Direct I/O with Dynamic Pin Numbers

One more example, using pin numbers specified at runtime. Note that you should only do this if you need dynamic pin numbering; if you have constant pin numbers, use the Output class described above.

#include <DirectIO.h>  

OutputPin pin(2);  

void setup() {}  

void loop() {  
  while(1) {  
    pin = HIGH;  
    pin = LOW;  
  }  
}  

Each pass through the loop takes 75 cycles; on a 16 Mhz board, this gives an output frequency of 214 KHz - over 3x faster than the native Arduino I/O.

Trace of Direct IO dynamic case

8-Bit Port using Arduino I/O

Here is an example sketch that writes a series of values to an 8-bit output port (on pins 0-7).

#define FIRST_PIN 0

void setup() 
{
  for(u8 i = 0; i < 8; i++) {
   pinMode(FIRST_PIN + i, OUTPUT);
  }
}

void loop() {
  u8 value = 0;
  
  while(1) {
    for(u8 i = 0; i < 8; i++) {
     digitalWrite(FIRST_PIN + 7 - i, bitRead(value, i));
    }
    value++;
  }
}

The low order bit is cycling at 8.36 KHz, so the loop is running at 16.7 KHz. This is due to the large number of calls to digitalWrite.

Trace of 8-bit Arduino port

8-Bit Port using DirectIO

Here is the same example using DirectIO:

#include <DirectIO.h>

OutputPort<PORT_D> port;

void setup() {}

void loop() {
  u8 i = 0;
  
  while(1) {
    port = i++;
  }
}

First, the code is more readable. Second, it runs faster. A lot faster.
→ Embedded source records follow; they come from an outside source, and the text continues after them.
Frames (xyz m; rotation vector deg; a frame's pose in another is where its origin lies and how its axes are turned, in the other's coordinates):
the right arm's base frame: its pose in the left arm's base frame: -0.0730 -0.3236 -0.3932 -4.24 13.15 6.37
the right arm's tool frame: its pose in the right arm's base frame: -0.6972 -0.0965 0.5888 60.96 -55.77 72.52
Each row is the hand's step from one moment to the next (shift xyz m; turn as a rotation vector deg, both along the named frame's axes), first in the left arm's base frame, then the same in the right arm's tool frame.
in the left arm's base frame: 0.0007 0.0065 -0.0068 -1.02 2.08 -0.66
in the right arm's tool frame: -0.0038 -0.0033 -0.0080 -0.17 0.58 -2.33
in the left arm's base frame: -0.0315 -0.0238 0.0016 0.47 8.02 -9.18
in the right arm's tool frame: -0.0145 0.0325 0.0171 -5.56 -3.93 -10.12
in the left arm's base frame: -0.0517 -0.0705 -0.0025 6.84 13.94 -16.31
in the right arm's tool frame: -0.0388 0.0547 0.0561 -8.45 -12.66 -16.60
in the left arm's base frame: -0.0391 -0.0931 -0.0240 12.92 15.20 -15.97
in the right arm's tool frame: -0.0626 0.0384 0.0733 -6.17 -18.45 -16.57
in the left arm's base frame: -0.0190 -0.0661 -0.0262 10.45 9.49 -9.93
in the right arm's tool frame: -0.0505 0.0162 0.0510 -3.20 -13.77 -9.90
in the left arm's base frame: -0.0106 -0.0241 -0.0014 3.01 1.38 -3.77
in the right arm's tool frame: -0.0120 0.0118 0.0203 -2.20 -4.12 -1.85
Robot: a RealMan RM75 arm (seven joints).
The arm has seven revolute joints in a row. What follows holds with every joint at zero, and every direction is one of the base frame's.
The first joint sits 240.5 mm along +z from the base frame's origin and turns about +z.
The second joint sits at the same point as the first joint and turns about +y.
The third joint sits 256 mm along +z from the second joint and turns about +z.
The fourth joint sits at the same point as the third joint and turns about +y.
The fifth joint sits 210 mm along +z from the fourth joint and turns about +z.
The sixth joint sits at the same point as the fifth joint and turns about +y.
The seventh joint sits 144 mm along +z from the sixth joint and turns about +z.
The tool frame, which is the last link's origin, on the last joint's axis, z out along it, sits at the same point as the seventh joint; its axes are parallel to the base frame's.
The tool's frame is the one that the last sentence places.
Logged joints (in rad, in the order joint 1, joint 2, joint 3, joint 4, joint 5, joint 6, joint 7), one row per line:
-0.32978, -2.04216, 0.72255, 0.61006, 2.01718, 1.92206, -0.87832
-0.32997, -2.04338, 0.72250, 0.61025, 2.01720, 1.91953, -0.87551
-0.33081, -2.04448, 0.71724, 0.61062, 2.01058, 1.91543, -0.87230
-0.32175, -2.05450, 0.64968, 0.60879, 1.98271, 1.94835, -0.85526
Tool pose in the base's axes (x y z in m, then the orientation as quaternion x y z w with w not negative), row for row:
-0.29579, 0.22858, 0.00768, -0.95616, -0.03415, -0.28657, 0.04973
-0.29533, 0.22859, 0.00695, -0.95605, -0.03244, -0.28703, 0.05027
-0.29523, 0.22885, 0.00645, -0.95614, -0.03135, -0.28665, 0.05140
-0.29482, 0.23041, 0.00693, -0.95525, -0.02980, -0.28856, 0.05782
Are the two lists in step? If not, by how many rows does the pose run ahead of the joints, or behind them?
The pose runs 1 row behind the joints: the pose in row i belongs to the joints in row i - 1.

Trace of 8-bit Arduino port

The low order bit is cycling at 2 MHz, so the loop is executing at 4MHz. This is over 200x as fast as the native Arduino version. Looking at the disassembly reveals why:

0000012c <loop>:
 12c:	80 e0       	ldi	r24, 0x00	; 0
 12e:	8b b9       	out	0x0b, r24	; 11
 130:	8f 5f       	subi	r24, 0xFF	; 255
 132:	fd cf       	rjmp	.-6      	; 0x12e <loop+0x2>

It's a 3-instruction loop that takes 4 cycles per iteration. Most of that time is spent incrementing the counter and branching back to the top of the loop. Writing all 8 bits to the port is done by the out instruction and takes a single cycle.